# Being stopped by ploice in Spain



## Polar Bear (Jul 5, 2016)

How do Spanish police tell you they want you to stop your vehicle? | N332 - Driving In Spain


----------



## Trish1997 (Jul 6, 2016)

My heart jumps when any vehicle flashing lights and sirens passing me on the road anyway but if Spanish, French or any other police vehicles tried to stop me I'd need a change of underwear thinking ooo er what have I done now and I'm sure to forget the high viz jacket and get done for that too.


----------



## Torroxgirl (Aug 28, 2016)

*Police Stop*

Remember Police have to be in uniform in a marked car to stop you the same as in the UK.


----------



## Wychling (Aug 29, 2016)

*Who may stop you*

One often over looked body of people who can and may stop you whilst moving is the DVSA (Was VOSA).

They often over look motorhomes and camper vans, however they have authority, this is often to weigh and inspect mechanically.

In addition they have weigh coils under some roads, they weigh each axle. This is not used for prosecution however it will flag up a stopping officer who can demand you accompany him to an official weigh bridge.

You maybe interested in this link as France has many manifestations of Police with diverse powers and interests. France: The French police, Structure and organization, There are three main police forces in France: the

Hope this is of some assistance or just morbid interest.

B


----------



## Robmac (Aug 29, 2016)

Wychling said:


> One often over looked body of people who can and may stop you whilst moving is the DVSA (Was VOSA).
> 
> They often over look motorhomes and camper vans, however they have authority, this is often to weigh and inspect mechanically.
> 
> ...



I have been stopped by the DVSA before now.

One thing I have wondered though.

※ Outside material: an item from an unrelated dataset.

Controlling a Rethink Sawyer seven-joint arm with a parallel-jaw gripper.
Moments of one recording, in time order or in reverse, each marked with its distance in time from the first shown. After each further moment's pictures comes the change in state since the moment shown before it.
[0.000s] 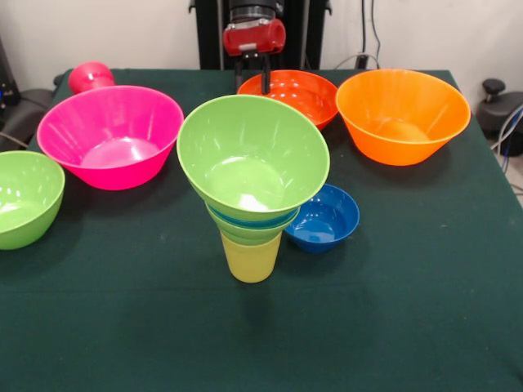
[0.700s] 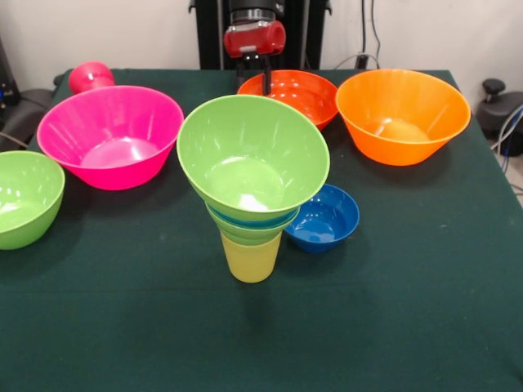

If you are travelling at the speed limit, are they allowed to overtake you to flash their 'Follow me' sign at you? I often pass them when they are parked in a layby and think that by the time they have got out of the layby and caught up with me, they would have to be speeding.


----------



## harrow (Aug 29, 2016)

Robmac said:


> I have been stopped by the DVSA before now.
> 
> One thing I have wondered though. If you are travelling at the speed limit, are they allowed to overtake you to flash their 'Follow me' sign at you? I often pass them when they are parked in a layby and think that by the time they have got out of the layby and caught up with me, they would have to be speeding.



Ah but they are allowed, one rule for them another rule for us.

I once saw an unmarked police car swerve onto to opposite side of the road (far right hand side) to avoid a speed camera


----------



## r4dent (Aug 29, 2016)

In July his year we had left the van on a Spanish site and were out for the day on the motorbike.  I saw a Police car coming up fast behind me and then he put on the Blues and Twos. "I told you we were going too fast!" said the wife. Nowhere to stop but I signaled right, slowed down,  and moved to the right. The Police car overtook me and the passenger stuck his arm out the window and gave me a thumbs up.  Round the next bend the Police had stopped and were dealing with a small bush fire at the side of the road, we were waved past and again got the thumbs up and a friendly wave.


Two days later we were having a night cap in the van when there was a lot of shouting outside.

SWMBO  "Sounds like they are shouting 'Fire' in several languages";  Me "Sounds like they are drunk".

We opened the van door and saw 10 metre high flames in the adjacent field with sparks blowing our way, no need for laxatives at that point.
Between the field and the camp site was a hedge and people were throwing water on the hedge to stop the sparks setting it on fire.  We joined in.  People started moving motorhomes and cars from the row next to the hedge.  We were in row two, I figured if everyone tried to evacuate there would be a log jam, our best plan was to use the bike!  Let the MH burn, I've got new for old insurance.  

After about 5 minutes the Police arrived, and after another 5 minutes the fire brigade. They were there for over an hour.   

The next morning there was a wonderful smell of woodsmoke, quite romantic.


----------